We keep personal information only as long as we need it:

• Form submissions that do not convert into engagements — retained for 24 months, then deleted. We may reach back out within this window if relevant.
• Active client records — retained for the duration of the engagement and 36 months after, for support, references, and statutory record-keeping (Indian Income Tax Act, GST records).
• Marketing-list subscribers — retained until you unsubscribe. One click in any email; we honour it immediately.
• Analytics data — typically retained for 14 months at the provider level, then aggregated.
• Records required by law (invoices, tax, contracts) — retained for the period mandated by applicable law (typically 7–10 years in India).

Your rights

Wherever you live, you have these rights over your personal data:

• Right to access — ask us what we hold on you, and get a copy
• Right to rectification — correct any inaccurate information
• Right to deletion — ask us to delete your data ("right to be forgotten")
• Right to restrict processing — ask us to pause specific uses of your data
• Right to data portability — receive a copy of your data in a portable format
• Right to object — to marketing communications or to processing based on legitimate interest
• Right to withdraw consent — at any time, for anything you previously consented to
• Right to lodge a complaint — with India's Data Protection Board (under the DPDP Act 2023) or your local supervisory authority (for EU/UK residents under the GDPR / UK GDPR)

To exercise any of these rights, email [email protected] with the subject line "Privacy request." We respond within 30 days, and faster if the request is straightforward.

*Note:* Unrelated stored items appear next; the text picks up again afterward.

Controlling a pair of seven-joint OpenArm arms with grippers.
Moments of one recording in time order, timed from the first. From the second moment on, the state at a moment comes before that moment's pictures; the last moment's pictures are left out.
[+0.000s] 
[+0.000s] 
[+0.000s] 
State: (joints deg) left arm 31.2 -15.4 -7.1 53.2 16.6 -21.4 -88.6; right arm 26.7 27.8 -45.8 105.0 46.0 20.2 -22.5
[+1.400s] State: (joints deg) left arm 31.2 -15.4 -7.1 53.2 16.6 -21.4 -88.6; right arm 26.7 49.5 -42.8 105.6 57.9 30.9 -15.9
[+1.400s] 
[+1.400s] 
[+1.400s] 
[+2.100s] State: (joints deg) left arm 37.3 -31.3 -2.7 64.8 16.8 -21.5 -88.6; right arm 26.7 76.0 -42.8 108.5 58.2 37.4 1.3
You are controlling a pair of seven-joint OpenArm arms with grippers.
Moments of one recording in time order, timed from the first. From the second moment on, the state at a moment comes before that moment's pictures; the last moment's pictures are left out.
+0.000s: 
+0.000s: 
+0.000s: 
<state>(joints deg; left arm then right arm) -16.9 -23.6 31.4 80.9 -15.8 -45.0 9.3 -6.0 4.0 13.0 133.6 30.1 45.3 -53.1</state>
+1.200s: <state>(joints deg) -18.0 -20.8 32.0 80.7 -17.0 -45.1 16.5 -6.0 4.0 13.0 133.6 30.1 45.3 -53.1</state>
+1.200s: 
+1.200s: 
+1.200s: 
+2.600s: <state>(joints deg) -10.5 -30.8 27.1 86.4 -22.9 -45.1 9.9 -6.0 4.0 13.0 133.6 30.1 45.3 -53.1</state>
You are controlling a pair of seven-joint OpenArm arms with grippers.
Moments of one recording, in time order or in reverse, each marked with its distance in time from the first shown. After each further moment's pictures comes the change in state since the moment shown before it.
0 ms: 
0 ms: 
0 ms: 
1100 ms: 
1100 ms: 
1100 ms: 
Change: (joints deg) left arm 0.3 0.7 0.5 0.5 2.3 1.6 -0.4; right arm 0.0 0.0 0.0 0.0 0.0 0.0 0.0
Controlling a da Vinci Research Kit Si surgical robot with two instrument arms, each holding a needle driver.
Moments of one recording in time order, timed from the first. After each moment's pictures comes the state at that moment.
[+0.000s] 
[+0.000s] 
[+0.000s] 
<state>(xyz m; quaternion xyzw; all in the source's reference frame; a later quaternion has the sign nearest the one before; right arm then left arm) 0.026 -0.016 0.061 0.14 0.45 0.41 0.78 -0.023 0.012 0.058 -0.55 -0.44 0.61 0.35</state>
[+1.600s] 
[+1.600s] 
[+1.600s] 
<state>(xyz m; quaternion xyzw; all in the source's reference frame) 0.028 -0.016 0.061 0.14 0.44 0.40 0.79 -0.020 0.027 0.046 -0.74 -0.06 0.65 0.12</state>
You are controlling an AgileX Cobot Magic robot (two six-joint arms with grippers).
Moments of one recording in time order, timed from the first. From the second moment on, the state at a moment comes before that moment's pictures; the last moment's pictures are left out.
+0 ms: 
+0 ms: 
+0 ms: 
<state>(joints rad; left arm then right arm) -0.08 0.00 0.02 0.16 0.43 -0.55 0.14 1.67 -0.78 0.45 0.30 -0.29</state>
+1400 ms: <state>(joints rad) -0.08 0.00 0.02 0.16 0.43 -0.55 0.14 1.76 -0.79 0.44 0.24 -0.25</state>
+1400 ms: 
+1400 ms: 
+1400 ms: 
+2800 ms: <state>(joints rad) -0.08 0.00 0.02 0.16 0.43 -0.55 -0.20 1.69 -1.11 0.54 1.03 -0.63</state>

Security & international transfers

Security

We protect your information using industry-standard measures: HTTPS for all site traffic, encrypted email and file storage, access controls on shared accounts, two-factor authentication on critical systems, and the principle of least privilege within the team. No system is perfect; if a security incident affects your data we will notify you within 72 hours of discovering it, as required by law.

International transfers

Our servers and some of our processors (Formspree, Google) may be located outside India. When personal data is transferred internationally, we rely on the destination country's recognised adequacy or on standard contractual clauses to ensure equivalent protection. EU/UK residents: transfers happen under the GDPR's Article 46 standard contractual clauses where applicable.

Changes to this policy

We will update this policy when our practices or the law change. The "Last updated" date at the top of this page always reflects the most recent version. Material changes will be highlighted on the homepage for at least 30 days, and existing clients will be notified by email.

Continued use of the site or our services after a change indicates acceptance of the updated policy.

Contact us

Privacy requests, complaints, questions, or anything in between:

• Email — [email protected] (subject: "Privacy request")
• Postal address — LucidArc, Mumbai 400001, Maharashtra, India
• Response window — within 30 days, usually within 5 business days

If you are in the EU or UK and feel we have not addressed your concern adequately, you may also lodge a complaint with your local data protection authority.